Even dead, Walter Kupau seems to leap from the pages of Lori Aquino’s new novel, The Ghost of Walter Kupau. Controversial, charismatic, tough-talking, Kupau headed up the Hawaii Carpenters Union, Local 475, until his sudden death in 1999. He won the carpenters some excellent contracts, paid himself a princely $250,000 a year, was charged with assaulting a construction manager and never made any bones having spent six months in a federal pen for perjury.
Attorney Aquino spent three years as counsel for the Carpenters Union—but spent far longer than that honing her writing. For more than a decade, she’d leave work, pick up her three sons, make them dinner. “The minute the dishes were done, I’d sit down and write for six hours, till midnight. The next day, I’d get up and do it all over again. At work, I’d often be just waiting for the chance to start writing again.”
The result? Five unpublished manuscripts.
Then, two days before the deadline for the 2003 HONOLULU Magazine fiction contest, she sat down and wrote a short scene with a wild premise. Her main character, Ranae Roces (“Roaches” to Walter Kupau), asks Kupau’s ghost for a favor: She wants him to kill an FBI agent who has loved and left her, but still haunts her dreams.
It was a powerful scene, designed to evoke The Godfather. “Walter wasn’t Don Corleone, but a lot of people thought of him that way, so I played off it.”
The story was a runner-up in that year’s HONOLULU contest. “That turned out to be good,” says Aquino. “If I’d won, I would have tossed the story in a drawer. Because I didn’t, I sat down and kept writing.”
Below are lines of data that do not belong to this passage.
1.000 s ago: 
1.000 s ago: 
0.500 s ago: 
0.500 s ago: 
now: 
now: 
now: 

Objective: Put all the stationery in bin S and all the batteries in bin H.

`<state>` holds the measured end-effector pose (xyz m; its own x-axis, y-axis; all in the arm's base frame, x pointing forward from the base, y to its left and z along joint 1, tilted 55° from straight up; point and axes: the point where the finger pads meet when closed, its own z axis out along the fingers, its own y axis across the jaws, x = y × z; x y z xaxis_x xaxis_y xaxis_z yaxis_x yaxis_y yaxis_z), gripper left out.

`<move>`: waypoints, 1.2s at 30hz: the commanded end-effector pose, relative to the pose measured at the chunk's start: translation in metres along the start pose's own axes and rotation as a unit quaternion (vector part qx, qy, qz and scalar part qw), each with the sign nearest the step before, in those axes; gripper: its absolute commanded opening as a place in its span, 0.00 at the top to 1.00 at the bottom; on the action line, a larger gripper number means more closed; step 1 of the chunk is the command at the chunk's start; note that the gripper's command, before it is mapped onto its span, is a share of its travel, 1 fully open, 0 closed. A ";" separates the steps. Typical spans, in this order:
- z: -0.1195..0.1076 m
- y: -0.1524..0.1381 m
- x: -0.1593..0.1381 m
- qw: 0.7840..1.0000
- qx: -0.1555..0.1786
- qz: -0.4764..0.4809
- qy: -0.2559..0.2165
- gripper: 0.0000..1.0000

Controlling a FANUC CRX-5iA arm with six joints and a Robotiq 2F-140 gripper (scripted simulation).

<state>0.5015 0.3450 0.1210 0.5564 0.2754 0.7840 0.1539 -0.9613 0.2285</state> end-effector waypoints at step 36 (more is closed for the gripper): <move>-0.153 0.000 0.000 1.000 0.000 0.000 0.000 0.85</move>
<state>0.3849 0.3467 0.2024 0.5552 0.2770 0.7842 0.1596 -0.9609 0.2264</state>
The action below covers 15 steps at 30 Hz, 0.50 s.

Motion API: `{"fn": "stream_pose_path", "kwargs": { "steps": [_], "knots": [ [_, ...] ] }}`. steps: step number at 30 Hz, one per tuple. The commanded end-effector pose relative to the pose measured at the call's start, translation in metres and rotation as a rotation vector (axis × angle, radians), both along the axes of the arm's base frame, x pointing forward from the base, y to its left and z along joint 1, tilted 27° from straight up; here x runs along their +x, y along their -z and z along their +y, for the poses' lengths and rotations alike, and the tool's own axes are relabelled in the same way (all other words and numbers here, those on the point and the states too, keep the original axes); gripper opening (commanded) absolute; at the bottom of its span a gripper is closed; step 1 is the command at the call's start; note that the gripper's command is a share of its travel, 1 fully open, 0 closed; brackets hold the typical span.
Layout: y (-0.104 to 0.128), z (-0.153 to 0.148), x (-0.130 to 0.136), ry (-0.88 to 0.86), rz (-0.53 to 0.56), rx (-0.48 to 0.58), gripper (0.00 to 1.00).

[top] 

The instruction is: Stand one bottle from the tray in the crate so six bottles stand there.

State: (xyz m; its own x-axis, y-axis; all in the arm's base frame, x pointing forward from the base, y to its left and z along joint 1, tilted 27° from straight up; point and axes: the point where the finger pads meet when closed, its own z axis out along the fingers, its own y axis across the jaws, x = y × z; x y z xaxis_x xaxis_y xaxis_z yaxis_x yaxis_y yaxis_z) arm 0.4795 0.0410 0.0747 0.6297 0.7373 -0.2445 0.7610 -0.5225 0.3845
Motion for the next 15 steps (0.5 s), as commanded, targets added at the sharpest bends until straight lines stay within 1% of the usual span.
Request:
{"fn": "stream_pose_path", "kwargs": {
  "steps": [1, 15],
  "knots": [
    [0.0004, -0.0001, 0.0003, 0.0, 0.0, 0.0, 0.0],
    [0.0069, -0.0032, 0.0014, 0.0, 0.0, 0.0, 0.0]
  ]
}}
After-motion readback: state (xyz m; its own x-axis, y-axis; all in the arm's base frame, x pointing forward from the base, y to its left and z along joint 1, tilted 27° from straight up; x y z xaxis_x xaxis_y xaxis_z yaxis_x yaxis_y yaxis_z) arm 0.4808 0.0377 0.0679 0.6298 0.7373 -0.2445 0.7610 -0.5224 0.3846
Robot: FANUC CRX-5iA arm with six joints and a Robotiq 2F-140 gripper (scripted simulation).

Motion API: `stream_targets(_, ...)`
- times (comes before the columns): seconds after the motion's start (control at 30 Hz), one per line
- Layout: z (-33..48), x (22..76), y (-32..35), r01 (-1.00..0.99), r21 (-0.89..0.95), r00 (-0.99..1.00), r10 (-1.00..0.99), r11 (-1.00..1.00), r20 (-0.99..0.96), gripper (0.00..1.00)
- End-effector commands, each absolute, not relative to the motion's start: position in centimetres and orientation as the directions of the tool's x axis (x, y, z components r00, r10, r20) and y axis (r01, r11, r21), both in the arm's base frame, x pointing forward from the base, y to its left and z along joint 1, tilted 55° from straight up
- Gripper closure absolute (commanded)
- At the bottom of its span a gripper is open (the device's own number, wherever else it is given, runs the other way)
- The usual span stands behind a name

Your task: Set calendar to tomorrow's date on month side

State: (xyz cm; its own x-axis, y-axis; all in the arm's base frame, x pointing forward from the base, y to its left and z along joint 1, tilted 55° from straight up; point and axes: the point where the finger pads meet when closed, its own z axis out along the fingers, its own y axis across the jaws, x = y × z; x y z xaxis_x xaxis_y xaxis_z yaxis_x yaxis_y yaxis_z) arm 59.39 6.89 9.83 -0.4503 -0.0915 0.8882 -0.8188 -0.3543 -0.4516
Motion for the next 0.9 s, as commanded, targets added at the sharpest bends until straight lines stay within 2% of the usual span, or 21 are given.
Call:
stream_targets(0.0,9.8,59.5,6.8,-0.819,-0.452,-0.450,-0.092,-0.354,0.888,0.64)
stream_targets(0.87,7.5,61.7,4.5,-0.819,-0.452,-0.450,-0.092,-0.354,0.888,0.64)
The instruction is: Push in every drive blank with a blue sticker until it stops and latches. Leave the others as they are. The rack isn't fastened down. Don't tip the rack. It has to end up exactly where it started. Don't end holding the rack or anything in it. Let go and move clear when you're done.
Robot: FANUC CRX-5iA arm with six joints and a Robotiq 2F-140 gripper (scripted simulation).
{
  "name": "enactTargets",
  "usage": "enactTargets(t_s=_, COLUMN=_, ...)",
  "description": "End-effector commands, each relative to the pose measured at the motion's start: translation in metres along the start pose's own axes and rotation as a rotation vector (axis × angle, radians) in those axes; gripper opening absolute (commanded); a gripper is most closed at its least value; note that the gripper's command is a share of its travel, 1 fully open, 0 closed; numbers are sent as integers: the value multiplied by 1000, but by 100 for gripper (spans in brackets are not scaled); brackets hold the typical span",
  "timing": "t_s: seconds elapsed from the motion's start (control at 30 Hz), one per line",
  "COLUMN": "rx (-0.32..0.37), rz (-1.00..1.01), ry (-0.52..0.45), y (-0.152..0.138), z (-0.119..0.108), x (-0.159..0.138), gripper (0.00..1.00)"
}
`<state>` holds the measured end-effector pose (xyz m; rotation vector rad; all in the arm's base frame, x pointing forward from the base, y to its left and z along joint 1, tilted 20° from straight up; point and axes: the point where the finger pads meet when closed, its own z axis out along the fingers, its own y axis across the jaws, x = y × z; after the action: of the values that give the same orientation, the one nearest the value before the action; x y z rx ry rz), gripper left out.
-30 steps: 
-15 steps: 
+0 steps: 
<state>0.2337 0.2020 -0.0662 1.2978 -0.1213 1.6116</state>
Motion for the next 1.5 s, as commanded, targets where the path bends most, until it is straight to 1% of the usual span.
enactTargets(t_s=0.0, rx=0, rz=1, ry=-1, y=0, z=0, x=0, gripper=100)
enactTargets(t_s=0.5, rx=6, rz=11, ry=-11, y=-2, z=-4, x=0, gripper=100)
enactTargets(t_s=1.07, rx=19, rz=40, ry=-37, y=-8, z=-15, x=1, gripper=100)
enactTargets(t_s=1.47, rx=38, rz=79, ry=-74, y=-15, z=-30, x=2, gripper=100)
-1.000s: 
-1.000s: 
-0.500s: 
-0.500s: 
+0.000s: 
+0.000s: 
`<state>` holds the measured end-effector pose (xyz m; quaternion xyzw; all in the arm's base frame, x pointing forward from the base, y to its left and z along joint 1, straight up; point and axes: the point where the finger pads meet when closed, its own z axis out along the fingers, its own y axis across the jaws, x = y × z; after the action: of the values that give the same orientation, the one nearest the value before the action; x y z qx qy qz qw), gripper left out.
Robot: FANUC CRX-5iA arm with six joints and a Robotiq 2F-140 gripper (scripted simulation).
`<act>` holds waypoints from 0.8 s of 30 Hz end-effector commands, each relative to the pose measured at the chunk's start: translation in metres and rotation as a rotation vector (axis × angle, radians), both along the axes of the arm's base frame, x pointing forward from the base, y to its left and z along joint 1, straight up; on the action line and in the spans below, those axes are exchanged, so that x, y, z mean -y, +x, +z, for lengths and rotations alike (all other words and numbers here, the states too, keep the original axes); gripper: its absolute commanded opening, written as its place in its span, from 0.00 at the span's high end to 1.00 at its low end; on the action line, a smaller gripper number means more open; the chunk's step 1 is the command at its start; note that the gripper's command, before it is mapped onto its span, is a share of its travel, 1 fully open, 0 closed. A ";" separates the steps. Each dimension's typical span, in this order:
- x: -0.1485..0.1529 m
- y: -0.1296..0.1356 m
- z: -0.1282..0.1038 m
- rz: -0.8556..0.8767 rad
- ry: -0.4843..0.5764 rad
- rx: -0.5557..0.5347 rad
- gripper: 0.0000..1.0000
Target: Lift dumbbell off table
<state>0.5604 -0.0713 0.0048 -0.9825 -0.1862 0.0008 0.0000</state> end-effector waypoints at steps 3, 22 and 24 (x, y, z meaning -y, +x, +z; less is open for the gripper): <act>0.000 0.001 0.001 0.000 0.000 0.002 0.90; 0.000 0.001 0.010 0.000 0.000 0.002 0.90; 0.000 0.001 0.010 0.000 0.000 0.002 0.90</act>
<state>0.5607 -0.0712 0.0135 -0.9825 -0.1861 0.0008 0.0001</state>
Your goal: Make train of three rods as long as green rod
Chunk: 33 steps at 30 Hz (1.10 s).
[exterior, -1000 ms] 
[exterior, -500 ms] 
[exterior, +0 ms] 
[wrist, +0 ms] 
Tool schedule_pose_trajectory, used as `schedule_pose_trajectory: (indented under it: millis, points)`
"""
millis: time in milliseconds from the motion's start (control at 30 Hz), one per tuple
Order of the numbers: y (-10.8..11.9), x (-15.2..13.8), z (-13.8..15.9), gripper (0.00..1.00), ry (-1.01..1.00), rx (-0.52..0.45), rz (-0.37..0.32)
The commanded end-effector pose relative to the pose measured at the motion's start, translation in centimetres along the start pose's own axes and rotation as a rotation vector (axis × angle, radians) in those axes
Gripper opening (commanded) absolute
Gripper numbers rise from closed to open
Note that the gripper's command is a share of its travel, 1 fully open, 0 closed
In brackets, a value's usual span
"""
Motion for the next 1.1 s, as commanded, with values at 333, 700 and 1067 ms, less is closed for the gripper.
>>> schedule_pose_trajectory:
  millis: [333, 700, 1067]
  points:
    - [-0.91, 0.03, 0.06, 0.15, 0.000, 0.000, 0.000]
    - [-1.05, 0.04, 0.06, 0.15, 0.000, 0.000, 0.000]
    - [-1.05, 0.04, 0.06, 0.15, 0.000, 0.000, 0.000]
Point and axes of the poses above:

Having brought back Kupau from the dead, Aquino needed to give him something to do. Her five previous books had been romances, “chick books,” as she calls them. “I was a single mom, I didn’t get out much. I lived in my imagination.”
Still, Kupau seemed an uneasy fit for a chick book. “I couldn’t do that to Walter. I didn’t want to sanitize him. I wanted him to be Walter, even though the language offended my mother when she read it.”
The resultant book is a wild combination of a tough-talking, realistic Kupau and the world’s least sentimental romance novel. Aquino’s imagination runs rampant—there’s even a “watcher,” a guardian angel who is perhaps the least angelic angel in fiction, who likes TV better than his duties, and who appears to humans looking like Ron Howard in Happy Days.
It all seems to work. Partially because it demonstrates Kupau’s adage that “everyone eventually gets what’s coming to him.” Partially because it’s a richly meditated evocation of love, life, death and loss. And partially because Aquino can flat out write.
Here’s the Roaches character talking: “If Walter wasn’t getting all the airtime he got impatient. You’d think that death would have mellowed him. I try to be brief.”
When Aquino was beginning work, she called Kupau’s widow, Davenie, for permission to write about him. “She said that right before he died, he’d wondered aloud if anyone would ever write about him.”
No one could have anticipated he’d end up in such a magical little book.